Pero Jesús no los dejó como sabemos en la miseria de sus traiciones y reclusión. Mateo nos explica cómo los discípulos encuentran al “Nuevo Moises” en el monte Arbel. Un cumplido y restaurado Shalom a sus pies, ya y más por venir, que los discípulos siguen sin ver. Jesús les afirma en su poder, y en la promesa de su perpetua presencia. El poder y la autoridad con el que enseñaba, sanaba, obraba milagros, perdonaba pecados, controlaba la naturaleza y con el que venció a la muerte, es con el que ahora les capacita y envía.
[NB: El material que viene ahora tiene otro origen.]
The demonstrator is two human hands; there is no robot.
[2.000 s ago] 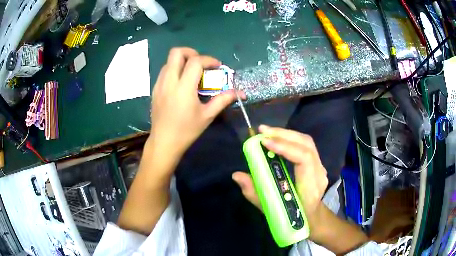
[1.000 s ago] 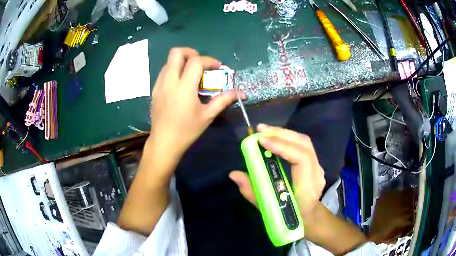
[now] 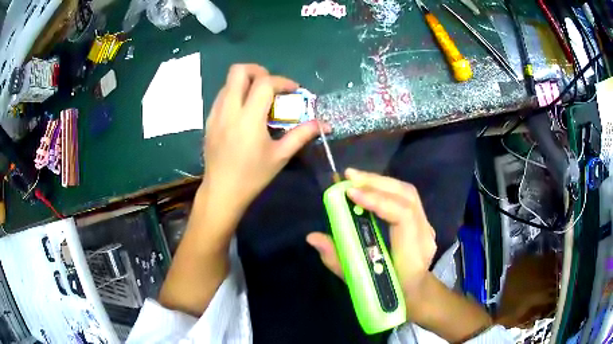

Sólo unos días después de partir el pan y comisionarles en Galilea, Jesús se ha despedido en Betania y los discípulos vuelven a verse frente al espejo confinados en Jerusalén, esta vez están todos juntos. El Padre cumple su Promesa y derrama Su Espíritu sobre ellos. Pedro y compañía salen de su agujero para ser testigos de la deconstrucción de Babel, —“¿Cómo es que cada uno de nosotros los oye hablar en su lengua materna?” (Hechos 2:8); y la salvación, bautismo y multiplicación de tres mil almas (Hechos 2:37-41). El espíritu Santo guía a Pedro a hacer lo que tantas veces vio hacer a Su maestro. Hacer misión mirando atrás para caminar hacia el futuro.
Jesús había amado, vivido, orado, enseñado, proclamado, sufrido y hasta muerto, junto a ellos con La Escritura en su boca. Para la misión a la que han sido invitados han de recordar, recitar, revivir Su Palabra, y han de hacerlo juntos, con Él y unos con otros. A ellos Pentecostés les pilló reunidos bajo un mismo techo (Hechos 2:1). Nosotros podemos hacer memoria rumbo al futuro, juntos, desde cada uno de nuestros hogares, —tenéis lo que os hace falta para hacer esto?, nos pregunta junto al pan y las brasas el Maestro (Jn. 21:5-6). —¡Si, Señor!, contestamos nosotros.